The model takes an image as input with a fixed size of 256 by 256 pixels and 3 values for each pixel providing RGB values, @mediapipe-network. The model uses "a regression approach that is supervised by a combined heat map/offset prediction of all keypoints" @blazepose, @cnn-pose. The left-hand side outputs the heat maps and offset maps. Both the centre and left-hand side of the network are trained using the provided heatmap and offset loss. Afterwards, the heatmaps and output maps output layers are removed and the regression encoder on the right-hand side is trained. The fixed input layer size indicates that there is no use in increasing the resolution to get an increase in the prediction accuracy. The measurements also confirm this hypothesis.

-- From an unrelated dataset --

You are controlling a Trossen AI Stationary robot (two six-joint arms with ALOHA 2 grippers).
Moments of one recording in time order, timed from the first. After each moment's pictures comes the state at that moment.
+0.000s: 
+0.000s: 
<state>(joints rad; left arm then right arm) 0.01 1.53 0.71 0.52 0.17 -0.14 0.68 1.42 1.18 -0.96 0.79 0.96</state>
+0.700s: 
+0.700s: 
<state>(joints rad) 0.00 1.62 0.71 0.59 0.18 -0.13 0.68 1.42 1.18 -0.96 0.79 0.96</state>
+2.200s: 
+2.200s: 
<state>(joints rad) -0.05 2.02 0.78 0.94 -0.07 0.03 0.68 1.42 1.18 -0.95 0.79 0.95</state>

#figure(caption: [MediaPipe Pose network architecture.])[
#image("images/mediapipe_network.jpg")
] <mediapipe-network>
=== GHUM (Generative 3D Human Shape and Articulated Pose Models)
As mentioned, MediaPipe Pose offers an extra dimension unlike many other purely 2D pose estimation tools. This third dimension is, of course, depth. It does so by utilising an entirely different model, being the GHUM model @ghum. The GHUM model can construct a full 3D body mesh given image scans of a person. The outputs form an actual 3D mesh of 10,168 vertices for the regular model and 3,194 vertices for the lite model. MediaPipe is quite vague on the exact usage of this model in the pose solution. The only mention of GHUM is in the following sentence: _"Keypoint Z-value estimate is provided using synthetic data, obtained via the GHUM model (articulated 3D human shape model) fitted to 2D point projections."_ @mediapipe-model-card. Nonetheless, in the measurements it is shown that there is some notion of depth, but it is far from accurate. Especially when compared to the other 2D values provided by the BlazePose model.